Parents can remind their children of ways to stay safe, including at home. They should tell them how much they love them and will do everything to keep them safe, he suggests.
Parents who own guns should make sure their children can’t get to them, he says.
“Regardless of how you feel about firearms, they need to be locked up in the home,” Jetmalani says.
Jetmalani suggested parents try to distract children from the shootings by spending time outside. If they have a garden, dig in the ground and hunt for worms. Visit a park or go for a hike.
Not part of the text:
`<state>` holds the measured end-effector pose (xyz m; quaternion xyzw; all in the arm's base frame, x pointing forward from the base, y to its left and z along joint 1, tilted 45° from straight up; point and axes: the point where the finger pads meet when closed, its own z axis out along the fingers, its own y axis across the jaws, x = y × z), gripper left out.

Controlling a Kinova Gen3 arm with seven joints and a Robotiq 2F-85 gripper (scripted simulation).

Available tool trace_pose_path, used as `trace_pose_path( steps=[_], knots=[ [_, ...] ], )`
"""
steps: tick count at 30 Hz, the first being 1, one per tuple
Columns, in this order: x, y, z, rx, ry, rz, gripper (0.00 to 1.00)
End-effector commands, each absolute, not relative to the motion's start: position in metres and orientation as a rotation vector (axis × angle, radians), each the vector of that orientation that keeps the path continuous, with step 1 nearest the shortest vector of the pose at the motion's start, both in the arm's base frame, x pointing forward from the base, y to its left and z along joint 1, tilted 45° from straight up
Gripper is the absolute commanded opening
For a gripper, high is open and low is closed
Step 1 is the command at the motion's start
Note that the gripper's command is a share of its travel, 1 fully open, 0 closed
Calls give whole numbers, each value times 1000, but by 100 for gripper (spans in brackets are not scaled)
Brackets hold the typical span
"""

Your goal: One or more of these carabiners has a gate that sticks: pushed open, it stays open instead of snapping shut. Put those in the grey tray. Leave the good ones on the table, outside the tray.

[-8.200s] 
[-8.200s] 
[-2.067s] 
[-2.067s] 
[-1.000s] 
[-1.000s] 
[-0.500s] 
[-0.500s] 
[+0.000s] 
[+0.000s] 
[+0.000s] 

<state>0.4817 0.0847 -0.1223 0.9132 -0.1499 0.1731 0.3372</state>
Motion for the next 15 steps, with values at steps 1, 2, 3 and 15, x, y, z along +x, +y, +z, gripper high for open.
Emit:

Point out flowers and try to identify them.
“Nature is very grounding,” he says. “There are some wonderful mindfulness apps, too, that you can do with your kids that can be very grounding.”
Focus on kindness
He says focusing on kindness is especially important, including reminding children that they need to be kind to others, even those they don’t like. Oftentimes, shooters have been bullied or are suicidal, he says. Many went to the school they attacked or they live in the neighborhood.
Efforts by schools — and parents — to reduce bullying helps.
The Oregon Legislature passed an anti-bullying law that went into effect in July 2012. It requires school staff to report harassment, intimidation or bullying – including cyberbullying — to a designated school representative. Jetmalani says parents and school staff need to make sure that students and others know they can report anonymously.
In 2016, the state created a SafeOregon tip line. Oregon also has strong policies on conducting at-risk assessment to identify troubled children before problems occur, Jetmalani says. Shooters rarely attack out of the blue.
“There are many warning signs, and they’ve just not been caught in time,” Jetmalani says.
He says everyone needs to act.
“The nature of the event itself reflects a tremendous deterioration in the social fabric of our country,” Jetmalani says. “It’s our job as a nation to address this together. We should really always be asking the question, `’What is in the best interests of children?’”
He doesn’t think arming schools is the answer.
“The idea of arming staff and having firearms everywhere is an absolute mistake, he says. “That will aggravate children’s sense of fear, not security. And it will be unlikely to create safety for anybody because people reacting with firearms in the midst of a melee rarely, rarely do what is needed to stop it.”
But legislators do need to act, he advises.
“We really have to ask legislators to do their jobs and look at what are evidence-based strategies that might improve things in terms of diminishing risk and also improving the lives of our youth because these things all tie together,” he says.